Tujuan dari pelaksanaan bimbingan teknis penyusunan Renstra Perangkat Daerah yaitu untuk penyamaan persepsi dan memberikan pemahaman terhadap bagaimana membangun arsitektur kinerja yang terintegrasi dan komprehensif. Ini akan menjadi forum yang informatif, edukatif, dan interaktif antar peserta dan narasumber dalam rangka transfer knowledge dan transfer informasi baik berupa regulasi maupun isu-isu strategis, termasuk isu dan prioritas pembangunan visi dan misi Wali Kota dan Wakil Wali Kota Pasuruan.

Bimbingan Teknis tersebut secara resmi dibuka oleh Wali Kota Pasuruan dihadiri Wakil Wali Kota Pasuruan, Pj. Sekretaris Daerah Kota Pasuruan, Staf Ahli, Asisten, Kepala Organisasi Perangkat Daerah, Narasumber, seluruh peserta dan undangan lain.

Sambutan dan arahan Wali Kota Pasuruan Saifullah Yusuf (Gus Ipul) menyampaikan bahwa Renstra OPD ini adalah breakdown dari RPJMD, jadi harus bisa dipastikan bahwa apa yang sudah di desain rapi di RPJMD harus terkawal di Renstra OPD. Mandat Undang-Undang bahwa RPJMD ini harus selesai dalam waktu maksimal 6 bulan,

“Namun, saya berharap ada percepatan, RPJMD ini merupakan pintu masuk dari semua proses pembangunan, kalau RPJMD nya bagus, maka OPD menyusun Renstra juga mudah, Evaluasi SAKIP juga akan lebih mudah. RPJMD ini juga menjadi acuan untuk menyusun RKPD 2022, sementara RKPD 2022 harus menjadi acuan OPD untuk menyusun Rencana Kerja (Renja), maka saya berpesan, menyusun Renja OPD sudah harus merujuk pada program-program prioritas saya. Program-Kegiatan prioritas yang langsung mendukung RPJMD harus diketahui dan diinisiasi oleh semua Kepala OPD,” ujarnya.

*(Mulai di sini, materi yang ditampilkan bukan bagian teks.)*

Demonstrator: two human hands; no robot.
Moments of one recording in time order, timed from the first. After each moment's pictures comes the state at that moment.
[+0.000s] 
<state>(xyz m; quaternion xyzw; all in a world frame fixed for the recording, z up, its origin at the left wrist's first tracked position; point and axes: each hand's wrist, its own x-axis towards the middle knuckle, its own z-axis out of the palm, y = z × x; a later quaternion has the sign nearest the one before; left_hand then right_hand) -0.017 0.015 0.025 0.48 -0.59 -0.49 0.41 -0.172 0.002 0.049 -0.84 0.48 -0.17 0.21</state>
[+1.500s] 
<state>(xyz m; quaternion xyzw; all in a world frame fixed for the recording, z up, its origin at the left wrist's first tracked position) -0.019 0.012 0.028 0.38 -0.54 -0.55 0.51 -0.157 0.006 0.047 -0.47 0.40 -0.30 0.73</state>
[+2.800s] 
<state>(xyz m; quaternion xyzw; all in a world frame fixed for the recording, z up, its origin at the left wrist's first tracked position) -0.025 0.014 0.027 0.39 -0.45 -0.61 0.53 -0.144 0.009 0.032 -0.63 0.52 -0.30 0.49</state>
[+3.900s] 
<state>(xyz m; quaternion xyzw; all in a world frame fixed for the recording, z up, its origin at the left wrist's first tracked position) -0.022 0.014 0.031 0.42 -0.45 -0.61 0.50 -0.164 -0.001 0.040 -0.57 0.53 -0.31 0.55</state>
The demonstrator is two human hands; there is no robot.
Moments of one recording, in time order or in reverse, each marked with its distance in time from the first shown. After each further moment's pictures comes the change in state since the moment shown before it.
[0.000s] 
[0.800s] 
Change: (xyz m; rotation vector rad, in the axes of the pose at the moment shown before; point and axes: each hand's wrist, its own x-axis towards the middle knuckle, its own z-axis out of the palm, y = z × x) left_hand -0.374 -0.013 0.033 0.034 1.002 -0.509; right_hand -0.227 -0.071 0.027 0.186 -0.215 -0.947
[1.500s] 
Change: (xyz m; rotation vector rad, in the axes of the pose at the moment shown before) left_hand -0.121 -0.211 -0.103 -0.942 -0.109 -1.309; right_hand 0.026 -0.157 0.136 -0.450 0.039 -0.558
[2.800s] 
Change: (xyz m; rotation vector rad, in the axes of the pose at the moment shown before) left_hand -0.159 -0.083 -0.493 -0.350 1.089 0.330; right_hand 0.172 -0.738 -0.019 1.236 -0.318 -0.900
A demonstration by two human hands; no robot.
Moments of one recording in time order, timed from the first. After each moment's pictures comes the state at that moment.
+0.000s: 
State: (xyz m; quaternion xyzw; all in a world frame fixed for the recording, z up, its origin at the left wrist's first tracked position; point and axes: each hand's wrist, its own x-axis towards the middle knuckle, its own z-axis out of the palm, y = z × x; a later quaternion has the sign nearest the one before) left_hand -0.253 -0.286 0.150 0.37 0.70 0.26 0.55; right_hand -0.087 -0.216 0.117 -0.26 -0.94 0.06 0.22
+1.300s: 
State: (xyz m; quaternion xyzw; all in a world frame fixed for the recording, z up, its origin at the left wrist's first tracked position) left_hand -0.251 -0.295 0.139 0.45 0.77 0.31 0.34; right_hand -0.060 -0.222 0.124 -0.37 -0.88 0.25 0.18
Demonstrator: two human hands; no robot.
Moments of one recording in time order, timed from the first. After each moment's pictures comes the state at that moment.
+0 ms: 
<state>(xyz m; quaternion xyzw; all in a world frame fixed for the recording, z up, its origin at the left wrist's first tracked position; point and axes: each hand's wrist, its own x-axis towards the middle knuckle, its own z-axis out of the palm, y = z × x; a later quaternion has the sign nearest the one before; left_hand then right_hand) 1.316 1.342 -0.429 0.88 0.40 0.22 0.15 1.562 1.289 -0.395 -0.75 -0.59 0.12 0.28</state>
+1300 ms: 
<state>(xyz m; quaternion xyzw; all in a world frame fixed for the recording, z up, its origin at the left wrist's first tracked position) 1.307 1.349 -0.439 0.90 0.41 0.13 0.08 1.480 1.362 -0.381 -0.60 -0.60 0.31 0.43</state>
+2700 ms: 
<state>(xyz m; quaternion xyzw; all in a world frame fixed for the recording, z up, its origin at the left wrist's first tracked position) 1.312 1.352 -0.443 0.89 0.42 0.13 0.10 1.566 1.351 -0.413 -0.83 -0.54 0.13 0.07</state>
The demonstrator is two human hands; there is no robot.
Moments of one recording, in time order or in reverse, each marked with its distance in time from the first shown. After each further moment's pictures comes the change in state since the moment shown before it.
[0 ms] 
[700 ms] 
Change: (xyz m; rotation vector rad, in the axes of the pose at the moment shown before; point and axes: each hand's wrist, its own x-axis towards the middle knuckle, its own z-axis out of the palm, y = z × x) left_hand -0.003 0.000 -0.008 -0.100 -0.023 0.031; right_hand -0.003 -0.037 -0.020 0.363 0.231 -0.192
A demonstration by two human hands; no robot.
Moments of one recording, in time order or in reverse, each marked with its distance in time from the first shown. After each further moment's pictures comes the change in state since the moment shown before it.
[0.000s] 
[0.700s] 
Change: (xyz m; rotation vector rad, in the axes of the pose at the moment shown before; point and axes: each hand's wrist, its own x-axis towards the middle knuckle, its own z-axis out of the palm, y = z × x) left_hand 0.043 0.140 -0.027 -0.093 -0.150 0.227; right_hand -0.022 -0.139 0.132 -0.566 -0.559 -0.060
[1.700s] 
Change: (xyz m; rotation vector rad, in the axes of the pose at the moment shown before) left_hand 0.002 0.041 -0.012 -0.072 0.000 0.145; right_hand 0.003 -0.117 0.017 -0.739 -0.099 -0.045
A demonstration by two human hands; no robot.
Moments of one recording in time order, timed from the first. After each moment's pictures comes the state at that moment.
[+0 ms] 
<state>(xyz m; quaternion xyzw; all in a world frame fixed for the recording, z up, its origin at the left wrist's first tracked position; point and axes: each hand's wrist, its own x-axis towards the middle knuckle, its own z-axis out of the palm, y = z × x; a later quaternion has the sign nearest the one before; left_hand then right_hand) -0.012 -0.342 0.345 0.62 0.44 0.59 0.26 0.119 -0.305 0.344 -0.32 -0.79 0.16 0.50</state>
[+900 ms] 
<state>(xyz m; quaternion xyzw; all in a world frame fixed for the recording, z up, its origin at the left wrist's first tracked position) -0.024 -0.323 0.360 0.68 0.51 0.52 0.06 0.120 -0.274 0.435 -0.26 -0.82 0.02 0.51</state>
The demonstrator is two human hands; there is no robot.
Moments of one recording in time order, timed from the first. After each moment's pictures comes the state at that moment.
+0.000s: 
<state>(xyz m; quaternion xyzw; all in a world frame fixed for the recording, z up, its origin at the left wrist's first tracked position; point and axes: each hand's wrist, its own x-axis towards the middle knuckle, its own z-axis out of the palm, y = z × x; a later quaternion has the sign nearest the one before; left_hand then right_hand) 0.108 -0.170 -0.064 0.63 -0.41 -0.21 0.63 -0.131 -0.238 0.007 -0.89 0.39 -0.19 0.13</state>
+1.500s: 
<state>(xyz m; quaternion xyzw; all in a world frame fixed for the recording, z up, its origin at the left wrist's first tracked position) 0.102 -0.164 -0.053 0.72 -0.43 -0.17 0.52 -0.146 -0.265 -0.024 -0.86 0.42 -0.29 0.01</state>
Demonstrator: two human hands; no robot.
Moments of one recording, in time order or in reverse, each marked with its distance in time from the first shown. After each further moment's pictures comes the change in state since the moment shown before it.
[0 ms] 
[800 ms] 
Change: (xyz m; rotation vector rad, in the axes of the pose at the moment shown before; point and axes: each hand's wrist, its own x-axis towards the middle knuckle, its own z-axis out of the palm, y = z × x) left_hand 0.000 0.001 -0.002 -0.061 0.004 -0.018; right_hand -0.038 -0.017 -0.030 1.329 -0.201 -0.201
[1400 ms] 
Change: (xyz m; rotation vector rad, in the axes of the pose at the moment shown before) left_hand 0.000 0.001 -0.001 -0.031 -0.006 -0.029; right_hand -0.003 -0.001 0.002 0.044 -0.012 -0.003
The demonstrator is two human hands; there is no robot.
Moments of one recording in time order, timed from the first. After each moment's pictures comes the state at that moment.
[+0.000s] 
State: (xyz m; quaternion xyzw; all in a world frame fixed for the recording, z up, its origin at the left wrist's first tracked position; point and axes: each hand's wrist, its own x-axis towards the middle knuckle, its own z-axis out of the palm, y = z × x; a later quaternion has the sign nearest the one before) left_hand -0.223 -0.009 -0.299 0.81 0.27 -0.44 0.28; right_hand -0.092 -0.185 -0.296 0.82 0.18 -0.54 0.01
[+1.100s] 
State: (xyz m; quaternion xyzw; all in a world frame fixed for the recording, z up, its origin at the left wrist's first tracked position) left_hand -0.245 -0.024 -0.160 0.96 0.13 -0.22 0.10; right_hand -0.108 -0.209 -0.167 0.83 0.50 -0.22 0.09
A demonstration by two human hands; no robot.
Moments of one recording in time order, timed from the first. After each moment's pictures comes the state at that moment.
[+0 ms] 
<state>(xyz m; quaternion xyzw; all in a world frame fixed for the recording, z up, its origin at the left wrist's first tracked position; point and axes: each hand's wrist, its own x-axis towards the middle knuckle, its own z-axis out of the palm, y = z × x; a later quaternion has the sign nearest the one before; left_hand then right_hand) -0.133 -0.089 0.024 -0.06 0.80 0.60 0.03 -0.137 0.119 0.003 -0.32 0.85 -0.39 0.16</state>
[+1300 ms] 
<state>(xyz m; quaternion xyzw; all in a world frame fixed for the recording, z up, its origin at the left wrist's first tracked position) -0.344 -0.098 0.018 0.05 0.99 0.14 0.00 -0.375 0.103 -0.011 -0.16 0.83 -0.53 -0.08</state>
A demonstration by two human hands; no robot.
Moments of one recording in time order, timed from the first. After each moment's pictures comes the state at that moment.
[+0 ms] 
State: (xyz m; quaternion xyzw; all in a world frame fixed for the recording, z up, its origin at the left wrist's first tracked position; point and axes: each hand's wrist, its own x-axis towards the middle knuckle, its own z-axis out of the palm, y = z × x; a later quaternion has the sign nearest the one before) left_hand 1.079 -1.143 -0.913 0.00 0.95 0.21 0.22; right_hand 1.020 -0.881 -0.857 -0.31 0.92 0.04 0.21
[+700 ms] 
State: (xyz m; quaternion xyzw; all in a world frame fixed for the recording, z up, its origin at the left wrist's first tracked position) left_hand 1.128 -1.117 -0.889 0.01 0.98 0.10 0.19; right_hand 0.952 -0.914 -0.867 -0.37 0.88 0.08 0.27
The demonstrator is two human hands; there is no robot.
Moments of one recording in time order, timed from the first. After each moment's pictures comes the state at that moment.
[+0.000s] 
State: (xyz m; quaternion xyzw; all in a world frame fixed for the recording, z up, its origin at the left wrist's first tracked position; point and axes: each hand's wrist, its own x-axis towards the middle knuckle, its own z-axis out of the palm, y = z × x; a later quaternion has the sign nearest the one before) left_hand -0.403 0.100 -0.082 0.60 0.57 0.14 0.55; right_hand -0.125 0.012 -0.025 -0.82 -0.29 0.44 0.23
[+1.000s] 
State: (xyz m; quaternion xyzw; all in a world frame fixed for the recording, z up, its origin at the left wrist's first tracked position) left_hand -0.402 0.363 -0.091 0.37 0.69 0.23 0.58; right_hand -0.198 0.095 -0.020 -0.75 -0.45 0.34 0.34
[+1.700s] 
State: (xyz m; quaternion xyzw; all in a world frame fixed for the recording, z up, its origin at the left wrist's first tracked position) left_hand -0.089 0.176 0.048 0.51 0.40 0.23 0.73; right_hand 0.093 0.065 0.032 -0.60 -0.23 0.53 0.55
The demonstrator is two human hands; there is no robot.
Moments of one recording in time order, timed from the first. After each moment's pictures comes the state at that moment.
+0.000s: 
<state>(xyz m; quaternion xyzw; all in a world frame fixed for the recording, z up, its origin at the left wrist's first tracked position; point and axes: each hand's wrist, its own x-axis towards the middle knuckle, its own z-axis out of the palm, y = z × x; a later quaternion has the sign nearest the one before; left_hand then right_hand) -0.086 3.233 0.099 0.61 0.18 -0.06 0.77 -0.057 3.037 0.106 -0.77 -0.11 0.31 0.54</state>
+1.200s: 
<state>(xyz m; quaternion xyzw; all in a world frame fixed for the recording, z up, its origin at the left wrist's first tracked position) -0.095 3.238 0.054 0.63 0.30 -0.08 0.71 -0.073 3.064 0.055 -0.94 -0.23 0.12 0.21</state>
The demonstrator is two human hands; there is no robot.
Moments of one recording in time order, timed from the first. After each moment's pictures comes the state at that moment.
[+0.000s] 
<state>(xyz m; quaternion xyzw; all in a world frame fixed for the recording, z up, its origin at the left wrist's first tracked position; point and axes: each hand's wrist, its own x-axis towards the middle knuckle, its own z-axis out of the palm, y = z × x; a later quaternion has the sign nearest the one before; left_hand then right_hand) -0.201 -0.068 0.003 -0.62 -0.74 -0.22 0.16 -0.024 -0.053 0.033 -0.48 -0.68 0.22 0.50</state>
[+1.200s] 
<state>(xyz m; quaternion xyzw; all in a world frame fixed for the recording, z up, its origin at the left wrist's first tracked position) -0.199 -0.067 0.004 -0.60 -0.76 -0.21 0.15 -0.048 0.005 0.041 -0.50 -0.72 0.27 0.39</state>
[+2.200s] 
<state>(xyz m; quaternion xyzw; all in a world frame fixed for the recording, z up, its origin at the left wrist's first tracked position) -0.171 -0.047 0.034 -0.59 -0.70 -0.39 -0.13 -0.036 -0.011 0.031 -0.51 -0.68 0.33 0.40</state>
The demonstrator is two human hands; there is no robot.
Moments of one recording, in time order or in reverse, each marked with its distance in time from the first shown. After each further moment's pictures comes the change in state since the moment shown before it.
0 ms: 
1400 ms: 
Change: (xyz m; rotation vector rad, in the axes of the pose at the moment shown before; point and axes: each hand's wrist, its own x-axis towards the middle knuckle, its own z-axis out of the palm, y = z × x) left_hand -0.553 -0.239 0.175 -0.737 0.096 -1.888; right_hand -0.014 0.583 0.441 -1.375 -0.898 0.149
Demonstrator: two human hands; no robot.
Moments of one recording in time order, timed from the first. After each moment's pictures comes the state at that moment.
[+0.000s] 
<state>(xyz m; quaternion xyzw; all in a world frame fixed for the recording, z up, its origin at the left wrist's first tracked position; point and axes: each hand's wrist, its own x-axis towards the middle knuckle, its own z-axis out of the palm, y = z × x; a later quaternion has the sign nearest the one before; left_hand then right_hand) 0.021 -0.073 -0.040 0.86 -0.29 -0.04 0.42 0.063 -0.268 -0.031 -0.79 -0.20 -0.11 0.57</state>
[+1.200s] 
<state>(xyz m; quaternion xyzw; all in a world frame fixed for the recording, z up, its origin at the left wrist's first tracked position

‘Saya tidak mau proses menyusun program dan kegiatan hanya diserahkan  pada  staf penyusun program. Didalam RPJMD dan Renstra OPD harus melekat indikator yang jelas dan terukur, indikator ini akan mencerminkan keberhasilan kinerja OPD. Maka dalam menentukan indikator dan target kinerja, Kepala OPD harus tahu, semua Kepala Bidang harus terlibat. Karena yang akan melaksanakan program dan kegiatan adalah mereka,” sambungnya.

Gus Ipul juga berpesan, pendampingan ini dimaknai sebagai proses belajar dan menjiwai apa yang akan kita kerjakan beberapa tahun kedepan. Dan minta dokumennya jangan dibuatkan, cukup di dampingi saja, agar setiap OPD paham dan mengerti apa yang akan mereka kerjakan kedepan, dimulai dari tahapan perencanaan ini.

“Selain itu juga, saya berharap pendampingan ini tidak selesai sekali, lakukan dengan bertahap dan harus mencakup keseluruhan proses dan pemahaman yang utuh dan Bappelitbangda mengawal betul proses ini. Semoga momentum ini dapat menjadi pendorong kita semua untuk semakin mampu memberikan yang terbaik untuk Kota Pasuruan,” ucapnya.

Sebelum acara di tutup, Gus Ipul minta kepada seluruh Organisasi Perangkat Daerah harus fokus pada tugas pokok dan fungsinya. (ajo/gus).